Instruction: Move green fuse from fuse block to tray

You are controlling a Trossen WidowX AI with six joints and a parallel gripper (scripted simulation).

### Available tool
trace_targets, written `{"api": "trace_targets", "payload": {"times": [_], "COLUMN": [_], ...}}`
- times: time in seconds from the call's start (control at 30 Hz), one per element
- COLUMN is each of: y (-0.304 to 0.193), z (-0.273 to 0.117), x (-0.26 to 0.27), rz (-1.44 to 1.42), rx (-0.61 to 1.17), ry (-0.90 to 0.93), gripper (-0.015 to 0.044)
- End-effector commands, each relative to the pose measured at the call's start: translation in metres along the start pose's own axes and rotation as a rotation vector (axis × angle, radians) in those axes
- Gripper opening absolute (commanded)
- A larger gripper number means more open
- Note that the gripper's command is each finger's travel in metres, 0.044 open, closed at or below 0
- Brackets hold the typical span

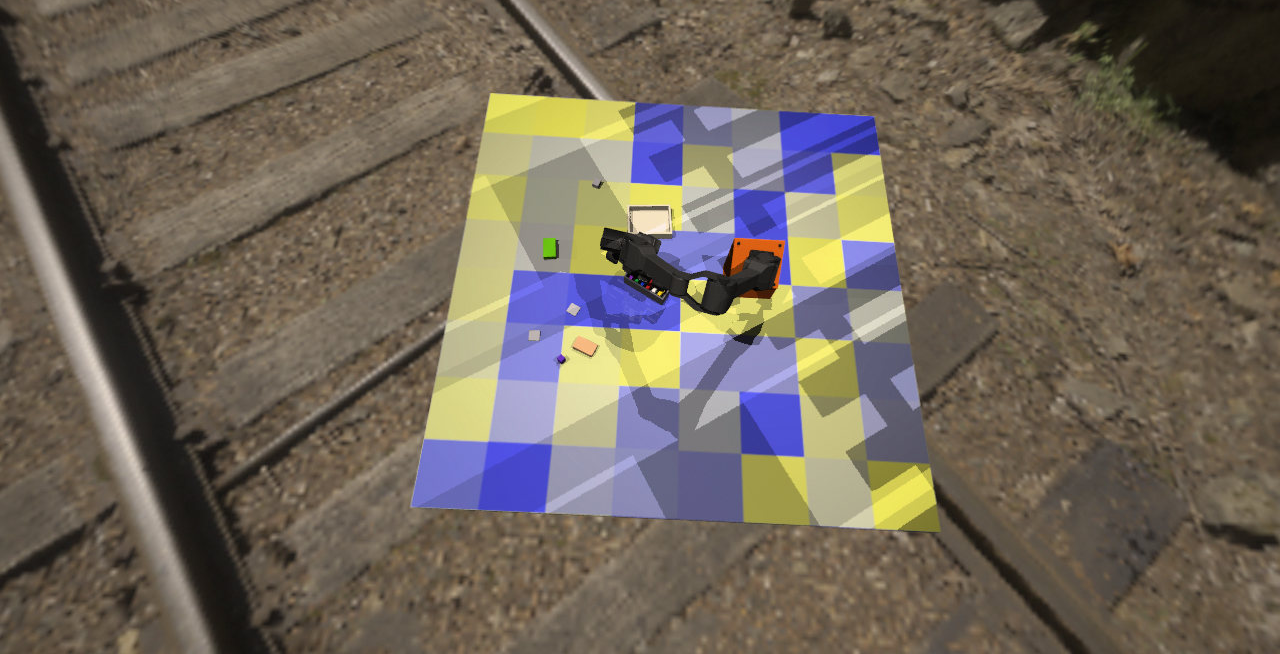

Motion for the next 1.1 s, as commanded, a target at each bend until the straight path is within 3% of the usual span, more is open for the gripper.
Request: {"api": "trace_targets", "payload": {"times": [0.0, 1.07], "y": [0.000, 0.001], "z": [-0.003, -0.019], "x": [0.000, 0.001], "rz": [-0.001, 0.000], "rx": [0.000, 0.000], "ry": [0.003, 0.003], "gripper": [0.0000, 0.0000]}}
Point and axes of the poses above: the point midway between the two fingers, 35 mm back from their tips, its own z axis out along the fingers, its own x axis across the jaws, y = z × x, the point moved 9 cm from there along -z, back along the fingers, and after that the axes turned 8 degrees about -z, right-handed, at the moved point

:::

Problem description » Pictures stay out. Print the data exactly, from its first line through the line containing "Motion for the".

Result of the exercise »
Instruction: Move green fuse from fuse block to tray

You are controlling a Trossen WidowX AI with six joints and a parallel gripper (scripted simulation).

### Available tool
trace_targets, written `{"api": "trace_targets", "payload": {"times": [_], "COLUMN": [_], ...}}`
- times: time in seconds from the call's start (control at 30 Hz), one per element
- COLUMN is each of: y (-0.304 to 0.193), z (-0.273 to 0.117), x (-0.26 to 0.27), rz (-1.44 to 1.42), rx (-0.61 to 1.17), ry (-0.90 to 0.93), gripper (-0.015 to 0.044)
- End-effector commands, each relative to the pose measured at the call's start: translation in metres along the start pose's own axes and rotation as a rotation vector (axis × angle, radians) in those axes
- Gripper opening absolute (commanded)
- A larger gripper number means more open
- Note that the gripper's command is each finger's travel in metres, 0.044 open, closed at or below 0
- Brackets hold the typical span


Motion for the next 1.1 s, as commanded, a target at each bend until the straight path is within 3% of the usual span, more is open for the gripper.

With the output given, the exercise is complete.